#### ACTIVITY
Scan the records below for the string "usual" and return every line where it appears.

#### PROVIDED DATA
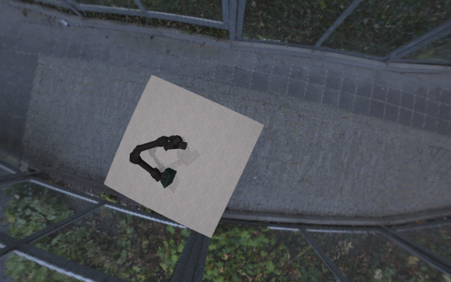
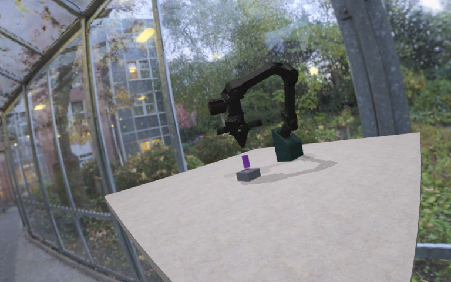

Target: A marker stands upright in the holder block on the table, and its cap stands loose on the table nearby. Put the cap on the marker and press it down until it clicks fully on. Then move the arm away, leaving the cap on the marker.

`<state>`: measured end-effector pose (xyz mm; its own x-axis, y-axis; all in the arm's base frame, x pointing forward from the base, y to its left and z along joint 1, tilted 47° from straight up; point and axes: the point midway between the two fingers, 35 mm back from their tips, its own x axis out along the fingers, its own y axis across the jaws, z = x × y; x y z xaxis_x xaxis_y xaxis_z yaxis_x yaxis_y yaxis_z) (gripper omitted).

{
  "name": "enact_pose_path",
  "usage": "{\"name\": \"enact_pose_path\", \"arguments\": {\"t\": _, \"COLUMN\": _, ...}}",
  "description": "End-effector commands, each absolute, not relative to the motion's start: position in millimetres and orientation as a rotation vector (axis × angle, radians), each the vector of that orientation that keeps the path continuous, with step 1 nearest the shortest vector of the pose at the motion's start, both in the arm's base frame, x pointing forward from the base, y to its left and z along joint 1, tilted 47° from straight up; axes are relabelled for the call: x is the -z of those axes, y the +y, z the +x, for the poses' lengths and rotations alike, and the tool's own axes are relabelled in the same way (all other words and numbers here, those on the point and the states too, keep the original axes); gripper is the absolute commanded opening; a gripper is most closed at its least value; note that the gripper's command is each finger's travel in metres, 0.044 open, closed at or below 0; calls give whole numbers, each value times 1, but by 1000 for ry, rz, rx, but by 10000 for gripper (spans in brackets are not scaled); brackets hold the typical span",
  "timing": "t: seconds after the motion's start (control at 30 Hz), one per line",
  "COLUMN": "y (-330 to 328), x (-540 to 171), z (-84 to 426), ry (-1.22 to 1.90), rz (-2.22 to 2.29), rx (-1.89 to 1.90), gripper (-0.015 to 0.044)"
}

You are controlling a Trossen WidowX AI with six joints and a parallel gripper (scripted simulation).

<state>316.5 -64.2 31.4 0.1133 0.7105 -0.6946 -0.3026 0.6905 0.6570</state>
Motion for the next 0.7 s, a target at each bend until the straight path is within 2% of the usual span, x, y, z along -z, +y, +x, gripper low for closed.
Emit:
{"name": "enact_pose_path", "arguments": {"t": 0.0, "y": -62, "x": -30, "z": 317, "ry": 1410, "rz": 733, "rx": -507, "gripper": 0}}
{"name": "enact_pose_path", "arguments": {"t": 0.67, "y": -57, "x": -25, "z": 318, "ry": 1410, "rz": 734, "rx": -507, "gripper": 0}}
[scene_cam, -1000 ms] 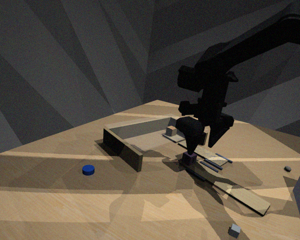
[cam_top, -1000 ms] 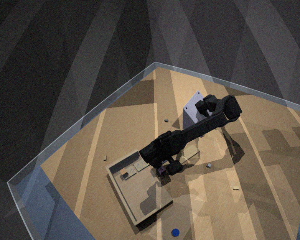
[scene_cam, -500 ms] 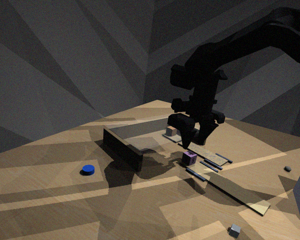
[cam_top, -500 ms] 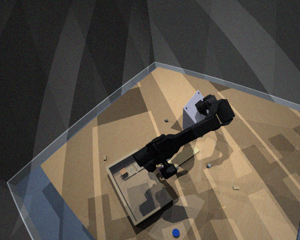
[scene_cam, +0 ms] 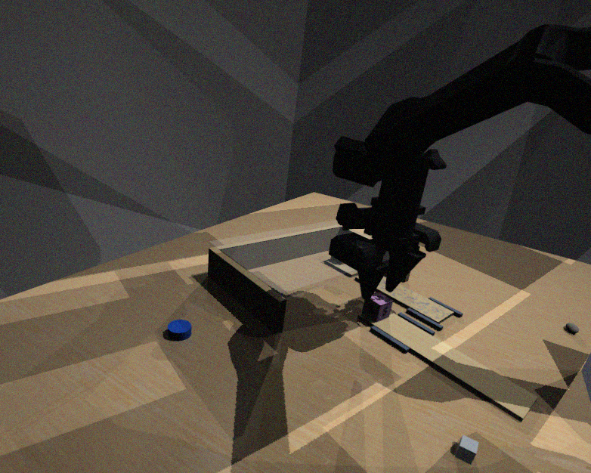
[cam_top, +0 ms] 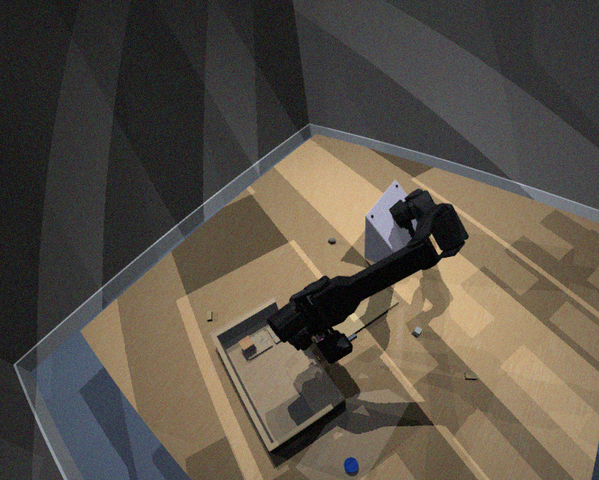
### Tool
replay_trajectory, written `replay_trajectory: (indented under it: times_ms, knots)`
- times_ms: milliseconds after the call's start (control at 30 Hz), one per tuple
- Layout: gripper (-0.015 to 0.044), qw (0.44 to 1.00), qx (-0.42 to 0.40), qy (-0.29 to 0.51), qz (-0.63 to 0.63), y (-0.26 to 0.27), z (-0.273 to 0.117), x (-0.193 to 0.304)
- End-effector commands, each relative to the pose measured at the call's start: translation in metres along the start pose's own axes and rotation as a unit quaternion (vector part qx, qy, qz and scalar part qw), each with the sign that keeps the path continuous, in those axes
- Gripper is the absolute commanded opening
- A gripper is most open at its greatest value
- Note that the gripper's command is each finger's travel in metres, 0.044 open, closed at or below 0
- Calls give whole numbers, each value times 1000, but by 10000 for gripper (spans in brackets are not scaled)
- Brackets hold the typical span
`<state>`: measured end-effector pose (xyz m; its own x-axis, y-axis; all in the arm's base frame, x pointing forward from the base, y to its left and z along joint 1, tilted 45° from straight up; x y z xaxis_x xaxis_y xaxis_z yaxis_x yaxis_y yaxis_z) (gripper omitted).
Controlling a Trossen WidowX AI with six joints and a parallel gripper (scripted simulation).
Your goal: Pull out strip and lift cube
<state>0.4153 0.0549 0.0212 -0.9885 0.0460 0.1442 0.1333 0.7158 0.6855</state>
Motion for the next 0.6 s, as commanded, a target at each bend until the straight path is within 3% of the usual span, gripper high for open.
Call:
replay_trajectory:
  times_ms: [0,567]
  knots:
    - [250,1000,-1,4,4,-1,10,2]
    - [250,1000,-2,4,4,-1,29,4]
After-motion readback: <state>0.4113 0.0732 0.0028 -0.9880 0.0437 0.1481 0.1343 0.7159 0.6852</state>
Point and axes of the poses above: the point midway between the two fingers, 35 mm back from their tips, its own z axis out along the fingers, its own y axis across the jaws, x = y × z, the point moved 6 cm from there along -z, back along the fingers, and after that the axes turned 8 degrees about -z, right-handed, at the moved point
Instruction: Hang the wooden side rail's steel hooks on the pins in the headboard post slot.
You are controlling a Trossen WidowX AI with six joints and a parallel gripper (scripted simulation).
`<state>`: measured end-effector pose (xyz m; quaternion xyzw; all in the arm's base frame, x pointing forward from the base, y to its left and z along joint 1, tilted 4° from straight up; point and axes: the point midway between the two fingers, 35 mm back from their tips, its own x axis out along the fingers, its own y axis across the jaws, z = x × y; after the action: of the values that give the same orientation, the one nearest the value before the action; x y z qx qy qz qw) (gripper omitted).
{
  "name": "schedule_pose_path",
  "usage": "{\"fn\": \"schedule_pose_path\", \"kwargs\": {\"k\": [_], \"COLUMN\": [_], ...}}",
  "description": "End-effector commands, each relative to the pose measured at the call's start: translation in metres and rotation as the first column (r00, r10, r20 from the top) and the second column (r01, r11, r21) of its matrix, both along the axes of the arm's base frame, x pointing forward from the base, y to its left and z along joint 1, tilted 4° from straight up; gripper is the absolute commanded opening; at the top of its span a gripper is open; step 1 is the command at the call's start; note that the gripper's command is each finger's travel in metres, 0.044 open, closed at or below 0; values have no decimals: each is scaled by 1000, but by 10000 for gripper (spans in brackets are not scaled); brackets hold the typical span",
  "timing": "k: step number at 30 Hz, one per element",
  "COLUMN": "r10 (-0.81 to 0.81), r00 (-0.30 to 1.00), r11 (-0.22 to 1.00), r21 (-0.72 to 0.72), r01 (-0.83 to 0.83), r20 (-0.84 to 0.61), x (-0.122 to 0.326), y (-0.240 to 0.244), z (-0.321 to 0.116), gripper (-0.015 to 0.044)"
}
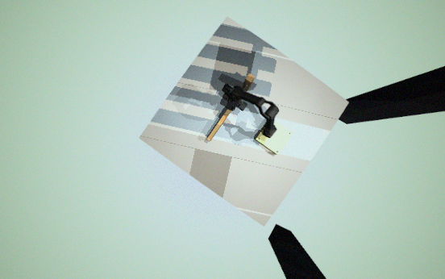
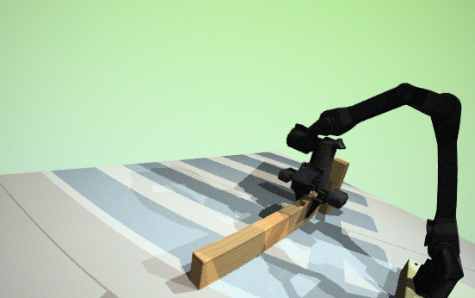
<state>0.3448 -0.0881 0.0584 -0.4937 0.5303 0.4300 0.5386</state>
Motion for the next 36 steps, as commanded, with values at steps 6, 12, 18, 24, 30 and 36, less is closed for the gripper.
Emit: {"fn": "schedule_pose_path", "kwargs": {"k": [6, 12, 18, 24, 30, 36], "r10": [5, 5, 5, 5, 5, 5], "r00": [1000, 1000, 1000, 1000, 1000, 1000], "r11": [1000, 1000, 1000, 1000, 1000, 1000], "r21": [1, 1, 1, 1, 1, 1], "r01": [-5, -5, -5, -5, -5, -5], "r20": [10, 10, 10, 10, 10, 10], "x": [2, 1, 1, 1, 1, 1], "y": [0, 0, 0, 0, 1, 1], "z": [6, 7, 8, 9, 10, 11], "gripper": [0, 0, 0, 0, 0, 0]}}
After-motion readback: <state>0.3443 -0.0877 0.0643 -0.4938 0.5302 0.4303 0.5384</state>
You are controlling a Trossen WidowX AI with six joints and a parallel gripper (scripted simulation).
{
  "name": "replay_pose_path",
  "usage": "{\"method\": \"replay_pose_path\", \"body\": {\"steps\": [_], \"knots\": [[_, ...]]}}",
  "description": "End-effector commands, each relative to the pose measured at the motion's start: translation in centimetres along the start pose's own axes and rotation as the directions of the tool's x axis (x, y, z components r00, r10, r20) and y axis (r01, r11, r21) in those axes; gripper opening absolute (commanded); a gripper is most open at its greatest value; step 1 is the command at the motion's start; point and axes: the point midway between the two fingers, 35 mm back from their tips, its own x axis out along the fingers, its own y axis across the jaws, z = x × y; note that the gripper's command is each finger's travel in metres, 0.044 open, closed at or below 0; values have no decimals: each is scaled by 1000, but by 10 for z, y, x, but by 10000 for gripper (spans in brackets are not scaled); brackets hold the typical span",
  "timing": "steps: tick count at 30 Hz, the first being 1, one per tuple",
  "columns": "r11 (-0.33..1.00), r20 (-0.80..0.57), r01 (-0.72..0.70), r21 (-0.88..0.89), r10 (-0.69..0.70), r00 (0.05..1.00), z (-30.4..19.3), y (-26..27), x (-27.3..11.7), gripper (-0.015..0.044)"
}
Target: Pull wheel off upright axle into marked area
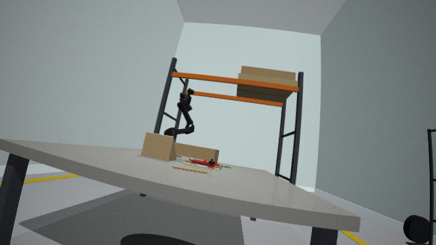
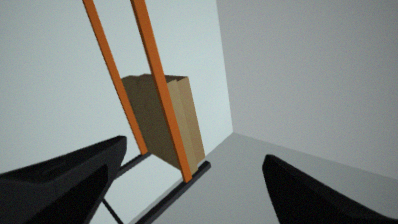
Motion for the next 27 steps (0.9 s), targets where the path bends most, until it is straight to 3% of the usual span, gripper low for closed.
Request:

#### ANSWER BOX
Motion for the next 0.7 s, a target at each bend until the straight path is within 2% of the usual span, x, y, z along -z, +y, +x, gripper low for closed.
Motion for the next 0.6 s, as commanded, a target at each bend until the straight path is within 3% of the usual span, gripper high for open.
Motion for the next 27 steps (0.9 s), targets where the path bends most, until it is straight to 3% of the usual span, gripper low for closed.

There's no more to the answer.